Setelah kandungan kuning telur habis, segera diberi pakan tambahan dari luar. Pakan yang diberikan harus sesuai dengan ukuran bukaan mulutnya. Pakan tambahan yang cocok diberikan adalah pakan alami atau pakan hidup berupa plankton, salah satunya kutu air atau yang lebih dikenal dengan sebutan Daphnia sp. Pemberian pakan lain berupa cacing rambut / cacing sutera / tubifek  dapat diberikan setelah larva berumur 11 hari.Pemberian pakan jenis ini diberikan secara adlibitum (sekenyang-kenyangnya). Jika kesemua pakan diatas tidak tersedia, pemberian kuning telur  yang telah direbus juga dapat diberikan, diberikan pada saat pagi dan sore dengan dosis pemberian 1 butir untuk 5000 ekor larva.

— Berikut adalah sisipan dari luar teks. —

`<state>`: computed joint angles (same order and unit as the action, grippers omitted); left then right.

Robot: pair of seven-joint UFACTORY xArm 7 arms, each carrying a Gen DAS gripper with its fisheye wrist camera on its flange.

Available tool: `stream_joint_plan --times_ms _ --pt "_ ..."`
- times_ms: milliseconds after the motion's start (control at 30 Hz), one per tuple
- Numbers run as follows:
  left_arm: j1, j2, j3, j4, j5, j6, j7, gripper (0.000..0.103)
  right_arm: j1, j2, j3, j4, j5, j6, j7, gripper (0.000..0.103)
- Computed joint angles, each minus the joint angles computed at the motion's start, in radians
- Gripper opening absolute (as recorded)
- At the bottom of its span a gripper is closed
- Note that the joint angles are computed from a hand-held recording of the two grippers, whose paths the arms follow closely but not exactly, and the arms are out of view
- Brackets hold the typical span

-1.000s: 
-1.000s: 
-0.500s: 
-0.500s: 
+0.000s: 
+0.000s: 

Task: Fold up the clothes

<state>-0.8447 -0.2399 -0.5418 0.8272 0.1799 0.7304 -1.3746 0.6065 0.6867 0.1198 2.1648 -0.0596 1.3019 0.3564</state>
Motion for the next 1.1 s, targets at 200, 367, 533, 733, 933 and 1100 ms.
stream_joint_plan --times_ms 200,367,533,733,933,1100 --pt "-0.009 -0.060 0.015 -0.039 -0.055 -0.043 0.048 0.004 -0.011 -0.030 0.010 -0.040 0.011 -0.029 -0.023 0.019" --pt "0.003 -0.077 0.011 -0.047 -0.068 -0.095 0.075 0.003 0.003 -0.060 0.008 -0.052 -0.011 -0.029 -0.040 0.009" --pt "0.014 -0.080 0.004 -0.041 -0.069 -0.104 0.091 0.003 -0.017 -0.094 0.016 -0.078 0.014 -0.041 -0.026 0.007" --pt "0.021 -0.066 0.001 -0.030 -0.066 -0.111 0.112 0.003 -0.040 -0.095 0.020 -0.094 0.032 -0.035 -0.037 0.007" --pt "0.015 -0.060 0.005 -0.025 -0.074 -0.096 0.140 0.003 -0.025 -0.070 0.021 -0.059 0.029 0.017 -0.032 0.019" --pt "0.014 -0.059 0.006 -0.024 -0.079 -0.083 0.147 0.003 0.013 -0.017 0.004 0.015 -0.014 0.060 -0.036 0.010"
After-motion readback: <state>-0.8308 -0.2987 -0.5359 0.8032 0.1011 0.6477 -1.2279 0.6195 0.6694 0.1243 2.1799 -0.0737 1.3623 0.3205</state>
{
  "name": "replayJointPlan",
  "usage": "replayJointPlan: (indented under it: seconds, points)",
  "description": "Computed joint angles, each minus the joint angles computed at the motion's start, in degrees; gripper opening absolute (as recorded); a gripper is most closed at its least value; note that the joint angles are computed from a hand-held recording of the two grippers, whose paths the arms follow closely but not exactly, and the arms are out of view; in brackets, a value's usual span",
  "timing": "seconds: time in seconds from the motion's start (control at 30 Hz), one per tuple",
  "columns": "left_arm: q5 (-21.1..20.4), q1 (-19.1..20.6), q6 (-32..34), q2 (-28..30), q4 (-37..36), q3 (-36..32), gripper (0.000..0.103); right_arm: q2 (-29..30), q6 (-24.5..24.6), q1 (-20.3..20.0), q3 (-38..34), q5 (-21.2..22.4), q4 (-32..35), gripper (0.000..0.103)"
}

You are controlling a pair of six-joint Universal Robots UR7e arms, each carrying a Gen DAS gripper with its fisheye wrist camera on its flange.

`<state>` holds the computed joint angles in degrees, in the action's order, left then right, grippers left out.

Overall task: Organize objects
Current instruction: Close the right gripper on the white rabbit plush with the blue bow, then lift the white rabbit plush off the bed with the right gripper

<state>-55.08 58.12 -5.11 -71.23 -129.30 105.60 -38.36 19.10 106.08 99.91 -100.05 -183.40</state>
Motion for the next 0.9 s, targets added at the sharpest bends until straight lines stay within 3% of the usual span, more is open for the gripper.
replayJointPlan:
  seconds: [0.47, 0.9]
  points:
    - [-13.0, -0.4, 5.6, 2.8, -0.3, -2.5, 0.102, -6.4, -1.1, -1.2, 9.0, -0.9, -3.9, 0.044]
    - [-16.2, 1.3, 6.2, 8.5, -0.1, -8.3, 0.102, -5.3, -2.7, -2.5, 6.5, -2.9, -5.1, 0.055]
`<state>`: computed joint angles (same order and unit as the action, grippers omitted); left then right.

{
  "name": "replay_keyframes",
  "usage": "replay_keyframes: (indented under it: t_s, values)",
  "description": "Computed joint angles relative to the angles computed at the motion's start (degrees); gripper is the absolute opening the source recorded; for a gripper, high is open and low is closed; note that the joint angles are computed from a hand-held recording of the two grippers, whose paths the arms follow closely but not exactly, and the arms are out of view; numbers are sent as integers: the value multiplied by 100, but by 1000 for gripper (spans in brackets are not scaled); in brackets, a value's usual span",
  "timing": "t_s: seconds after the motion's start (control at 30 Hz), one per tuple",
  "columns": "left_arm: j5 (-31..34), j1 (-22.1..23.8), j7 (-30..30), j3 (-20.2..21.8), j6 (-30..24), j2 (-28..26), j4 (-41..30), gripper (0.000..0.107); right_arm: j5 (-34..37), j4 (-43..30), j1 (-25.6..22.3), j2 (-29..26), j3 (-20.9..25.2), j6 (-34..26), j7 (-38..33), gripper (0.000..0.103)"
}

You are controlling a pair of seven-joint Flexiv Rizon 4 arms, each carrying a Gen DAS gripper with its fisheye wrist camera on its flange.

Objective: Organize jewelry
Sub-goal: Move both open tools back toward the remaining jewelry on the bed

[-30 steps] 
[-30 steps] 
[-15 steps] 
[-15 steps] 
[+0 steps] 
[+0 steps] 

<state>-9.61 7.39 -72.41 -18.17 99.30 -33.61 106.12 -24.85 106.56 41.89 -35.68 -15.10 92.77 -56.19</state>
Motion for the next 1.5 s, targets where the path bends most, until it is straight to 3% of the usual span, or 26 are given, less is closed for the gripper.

Jika umur benih yang dipelihara sudah mencapai # 1 bulan, pakan yang diberikan dapat berupa pellet yang digiling atau di blender dengan dosis 3 – 5 % dari berat total benih yang dipelihara Untuk mendapatkan benih ukuran 5 –  8 cm waktu pemeliharaan yang dibutuhkan adalah selama # 45 hari, untuk mendapatkan benih ukuran 8 – 12 cm waktu pemeliharaan yang dibutuhkan adalah # 60 hari. Jika benih yang kita pelihara sudah mencapai ukuran diatas, benih tersebut siap untuk dibesarkan ke kolam pembesaran.

Hal-hal yang perlu diperlu diperhatikan dalam pemeliharaan benih adalah kualitas air. Adapun kisaran kualitas air yang dianjurkan adalah :
* Suhu                                     = 22 – 30 0C,
* pH                                          = 6.5  - 8.5
* Kandungan oksigen terlarut   = 3 ppm
* Ketinggian air                       = 25 – 30 cm

Penggantian air wadah pemeliharaan mutlak harus dilakukan dengan melihat dari kondisi air yang ada, apabila sudah terlalu pekat dan kotor, maka air harus diganti.
Teknik penggantian air adalah air yang ada dikurangi secara perlahan-lahan, sisakan lebih kurang ¼ nya, kemudian tambahkan air yang baru (juga secara perlahan-lahan) sampai dengan kedalaman air normal.